Exercise requirements: Where in the data does the word "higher" appear? Find those lines and copy them.
[Information — start]
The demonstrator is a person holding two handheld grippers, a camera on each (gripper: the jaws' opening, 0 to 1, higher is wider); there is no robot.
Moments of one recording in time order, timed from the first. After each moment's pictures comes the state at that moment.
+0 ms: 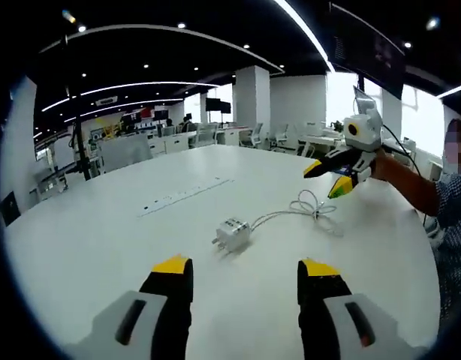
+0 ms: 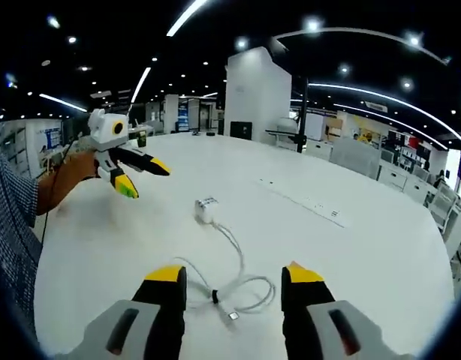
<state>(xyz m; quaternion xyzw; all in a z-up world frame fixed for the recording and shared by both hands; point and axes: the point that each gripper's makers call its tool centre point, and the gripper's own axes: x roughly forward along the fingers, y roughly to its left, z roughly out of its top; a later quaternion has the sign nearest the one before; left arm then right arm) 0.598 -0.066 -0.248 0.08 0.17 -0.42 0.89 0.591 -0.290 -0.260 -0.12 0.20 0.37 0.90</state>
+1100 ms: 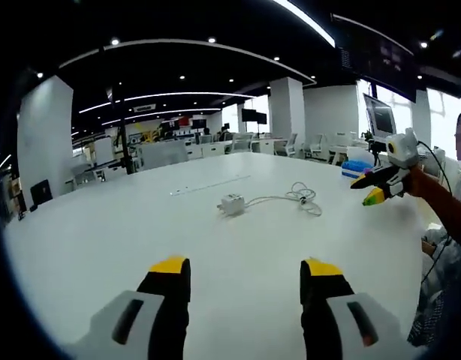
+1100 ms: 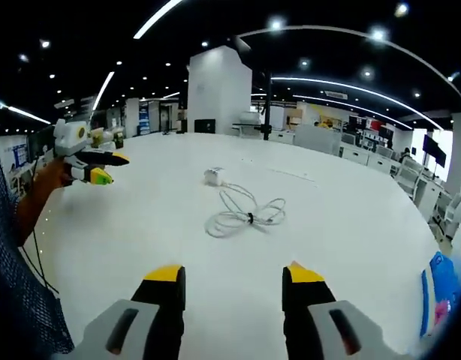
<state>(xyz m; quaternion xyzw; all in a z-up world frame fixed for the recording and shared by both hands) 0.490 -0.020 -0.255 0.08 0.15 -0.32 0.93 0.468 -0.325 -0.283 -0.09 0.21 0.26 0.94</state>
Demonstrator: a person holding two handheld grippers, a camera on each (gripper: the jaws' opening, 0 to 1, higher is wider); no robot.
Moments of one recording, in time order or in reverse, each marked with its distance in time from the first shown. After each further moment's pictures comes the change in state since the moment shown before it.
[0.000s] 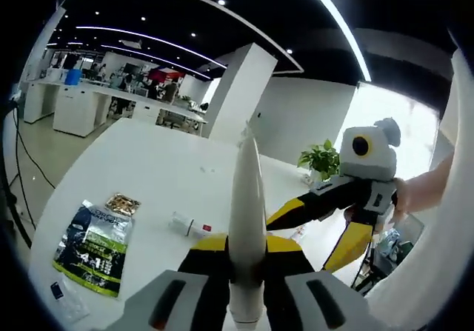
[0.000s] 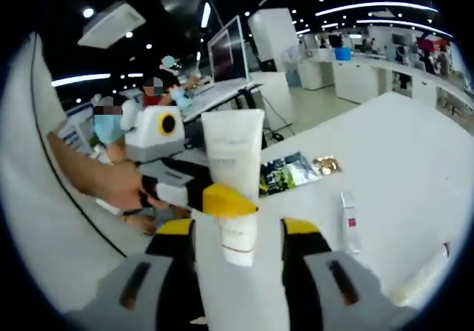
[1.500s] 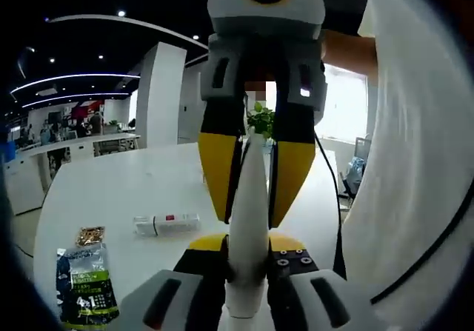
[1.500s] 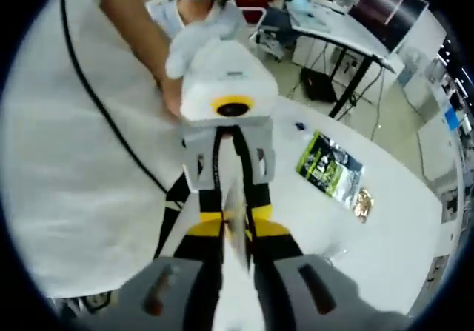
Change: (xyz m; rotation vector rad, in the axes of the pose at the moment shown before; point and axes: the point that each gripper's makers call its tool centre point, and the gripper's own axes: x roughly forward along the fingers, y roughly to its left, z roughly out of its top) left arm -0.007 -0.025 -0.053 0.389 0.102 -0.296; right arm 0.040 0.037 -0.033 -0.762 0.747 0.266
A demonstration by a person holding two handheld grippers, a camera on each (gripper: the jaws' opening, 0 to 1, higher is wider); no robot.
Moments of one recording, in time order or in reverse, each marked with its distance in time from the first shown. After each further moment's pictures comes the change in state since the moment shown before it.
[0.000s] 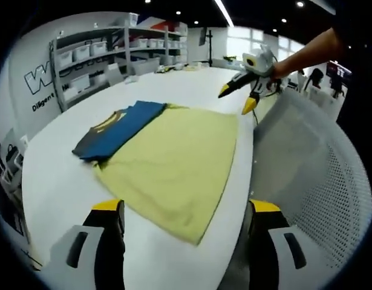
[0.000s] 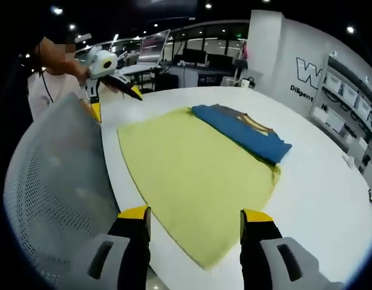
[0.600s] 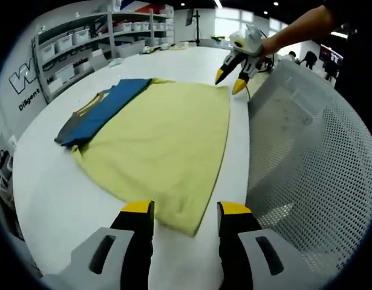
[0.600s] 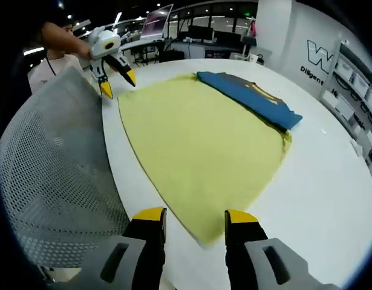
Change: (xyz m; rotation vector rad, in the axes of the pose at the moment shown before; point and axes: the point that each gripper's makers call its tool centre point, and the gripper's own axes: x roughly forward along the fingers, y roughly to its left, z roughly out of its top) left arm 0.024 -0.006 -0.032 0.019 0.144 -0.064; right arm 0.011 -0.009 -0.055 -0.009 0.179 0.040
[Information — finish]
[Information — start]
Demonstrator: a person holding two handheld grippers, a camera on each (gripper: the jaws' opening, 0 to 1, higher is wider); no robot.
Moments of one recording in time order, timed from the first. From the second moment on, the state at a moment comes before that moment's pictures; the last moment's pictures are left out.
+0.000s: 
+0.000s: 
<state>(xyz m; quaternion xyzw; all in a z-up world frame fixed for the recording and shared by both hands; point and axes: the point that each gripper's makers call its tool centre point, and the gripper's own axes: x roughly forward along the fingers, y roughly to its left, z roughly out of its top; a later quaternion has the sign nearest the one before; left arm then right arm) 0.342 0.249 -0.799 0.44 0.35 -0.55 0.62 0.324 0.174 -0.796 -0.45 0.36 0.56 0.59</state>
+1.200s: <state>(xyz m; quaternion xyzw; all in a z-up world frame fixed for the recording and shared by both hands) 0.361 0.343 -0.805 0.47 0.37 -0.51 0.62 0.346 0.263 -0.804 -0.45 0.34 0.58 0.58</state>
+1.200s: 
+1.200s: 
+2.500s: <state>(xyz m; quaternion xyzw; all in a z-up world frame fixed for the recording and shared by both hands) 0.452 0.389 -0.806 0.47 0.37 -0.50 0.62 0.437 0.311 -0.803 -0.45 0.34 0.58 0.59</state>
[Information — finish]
Your response:
The demonstrator is a person holding two handheld grippers, a camera on each (gripper: the jaws' opening, 0 to 1, higher is wider); there is no robot.
Demonstrator: a person holding two handheld grippers, a camera on each (gripper: the jaws' opening, 0 to 1, higher is wider); no robot.
A demonstration by a person holding two handheld grippers, a camera on each (gripper: the jaws' opening, 0 to 1, higher is wider); no robot.
Demonstrator: a person holding two handheld grippers, a camera on each (gripper: the jaws' opening, 0 to 1, higher is wider); no robot.

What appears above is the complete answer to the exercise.